Dólar apresenta leve queda enquanto real se beneficia de alta do petróleo

Nesta quarta-feira, 8, o dólar apresentou uma leve queda frente ao real, encerrando o dia cotado a R$ 5,1484, o que representa uma desvalorização de 0,09%. Durante a tarde, a moeda americana perdeu força, alinhando-se ao comportamento do dólar no mercado internacional. A redução da aversão ao risco foi um dos fatores que contribuíram para essa movimentação, mesmo diante da falta de sinais claros de diminuição das tensões entre Estados Unidos e Irã.

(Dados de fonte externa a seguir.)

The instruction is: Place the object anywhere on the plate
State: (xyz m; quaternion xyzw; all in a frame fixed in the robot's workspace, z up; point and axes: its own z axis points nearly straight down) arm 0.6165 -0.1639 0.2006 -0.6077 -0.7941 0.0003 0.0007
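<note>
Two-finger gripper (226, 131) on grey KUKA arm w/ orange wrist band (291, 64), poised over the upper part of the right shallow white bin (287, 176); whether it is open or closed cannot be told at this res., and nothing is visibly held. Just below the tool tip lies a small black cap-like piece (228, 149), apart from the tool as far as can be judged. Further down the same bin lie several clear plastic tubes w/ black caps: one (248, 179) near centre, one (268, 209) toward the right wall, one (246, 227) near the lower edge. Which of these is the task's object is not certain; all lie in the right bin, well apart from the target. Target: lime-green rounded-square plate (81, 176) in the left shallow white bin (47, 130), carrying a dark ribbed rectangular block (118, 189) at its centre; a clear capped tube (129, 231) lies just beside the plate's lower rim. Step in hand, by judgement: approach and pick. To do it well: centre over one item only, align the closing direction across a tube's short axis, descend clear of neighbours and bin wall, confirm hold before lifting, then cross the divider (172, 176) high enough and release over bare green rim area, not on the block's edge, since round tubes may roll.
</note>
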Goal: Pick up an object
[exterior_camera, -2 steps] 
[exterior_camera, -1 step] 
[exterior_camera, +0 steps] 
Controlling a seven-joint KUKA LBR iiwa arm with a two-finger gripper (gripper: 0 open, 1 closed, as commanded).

O dólar alcançou uma máxima de R$ 5,1847 e uma mínima de R$ 5,1367 ao longo do dia. Nos primeiros seis pregões de julho, a moeda acumula uma desvalorização de 0,28%, após um avanço de 2,38% em junho. O economista-chefe da Franklin Templeton Brasil, Adauto Lima, apontou que o desempenho do real foi superior ao de outras divisas emergentes, devido ao fato de o Brasil ser um exportador líquido de petróleo. Lima destacou que a alta da commodity impacta positivamente os termos de troca do país.

Lima também observou que, embora o real tenha perdido um pouco de valor junto com outras moedas emergentes, sua performance foi menos afetada por conta da postura conservadora do Federal Reserve. Com a escalada dos conflitos no exterior, o real demonstrou resiliência em comparação a outras moedas da região.

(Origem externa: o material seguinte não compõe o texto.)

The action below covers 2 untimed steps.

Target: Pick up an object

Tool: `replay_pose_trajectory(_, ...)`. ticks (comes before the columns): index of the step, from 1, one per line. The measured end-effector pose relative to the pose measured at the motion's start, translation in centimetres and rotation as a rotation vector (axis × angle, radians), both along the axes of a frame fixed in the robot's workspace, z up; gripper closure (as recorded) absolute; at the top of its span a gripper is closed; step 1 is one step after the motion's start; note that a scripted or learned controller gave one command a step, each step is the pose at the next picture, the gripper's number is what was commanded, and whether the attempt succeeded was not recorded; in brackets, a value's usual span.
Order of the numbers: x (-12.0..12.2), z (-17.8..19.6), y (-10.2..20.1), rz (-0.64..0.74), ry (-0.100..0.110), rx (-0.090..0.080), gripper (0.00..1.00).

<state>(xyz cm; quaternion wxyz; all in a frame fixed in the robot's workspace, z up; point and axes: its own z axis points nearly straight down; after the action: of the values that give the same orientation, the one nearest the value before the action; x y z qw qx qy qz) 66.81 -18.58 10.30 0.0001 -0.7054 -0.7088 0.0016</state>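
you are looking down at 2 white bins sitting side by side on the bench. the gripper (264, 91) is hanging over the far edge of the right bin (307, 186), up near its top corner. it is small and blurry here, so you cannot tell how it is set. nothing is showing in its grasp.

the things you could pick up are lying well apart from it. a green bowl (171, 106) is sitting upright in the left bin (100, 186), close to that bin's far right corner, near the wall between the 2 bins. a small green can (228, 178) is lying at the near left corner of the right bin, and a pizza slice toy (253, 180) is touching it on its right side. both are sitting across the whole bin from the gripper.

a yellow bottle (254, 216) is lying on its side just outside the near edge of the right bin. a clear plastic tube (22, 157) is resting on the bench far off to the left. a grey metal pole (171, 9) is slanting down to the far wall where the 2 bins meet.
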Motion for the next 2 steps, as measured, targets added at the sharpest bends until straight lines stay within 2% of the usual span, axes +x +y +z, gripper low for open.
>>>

O preço do petróleo também teve oscilações durante o dia, refletindo as declarações do presidente dos Estados Unidos, Donald Trump, sobre as negociações com o Irã. Após ultrapassar a marca de US$ 80 no início da manhã, o barril do Brent para setembro fechou a US$ 78,02, um avanço de 5,20%, o maior desde 22 de junho. As tensões no Estreito de Ormuz, onde ocorreram ataques recentes a embarcações, contribuíram para a alta nos preços da commodity.

A economista-chefe do Ouribank, Cristiane Quartaroli, afirmou que o real se beneficiou da alta do petróleo e de outras commodities, destacando que a moeda brasileira apresentou um desempenho distinto em relação a outras divisas emergentes. O índice DXY, que mede o comportamento do dólar frente a divisas fortes, ficou estável, próximo aos 101,000 pontos, após ter atingido uma máxima de 101,275 pontos pela manhã.

Ainda no cenário financeiro, a ata do Federal Reserve reafirmou as preocupações dos dirigentes do Banco Central americano em relação à inflação, evidenciando a falta de consenso sobre as diretrizes da política monetária. O estrategista-chefe da Avenue, William Castro Alves, ressaltou que a recente comunicação do Fed é mais conservadora e sugere uma elevação na taxa de juros, especialmente em um ambiente de incertezas e com a alta dos preços do petróleo.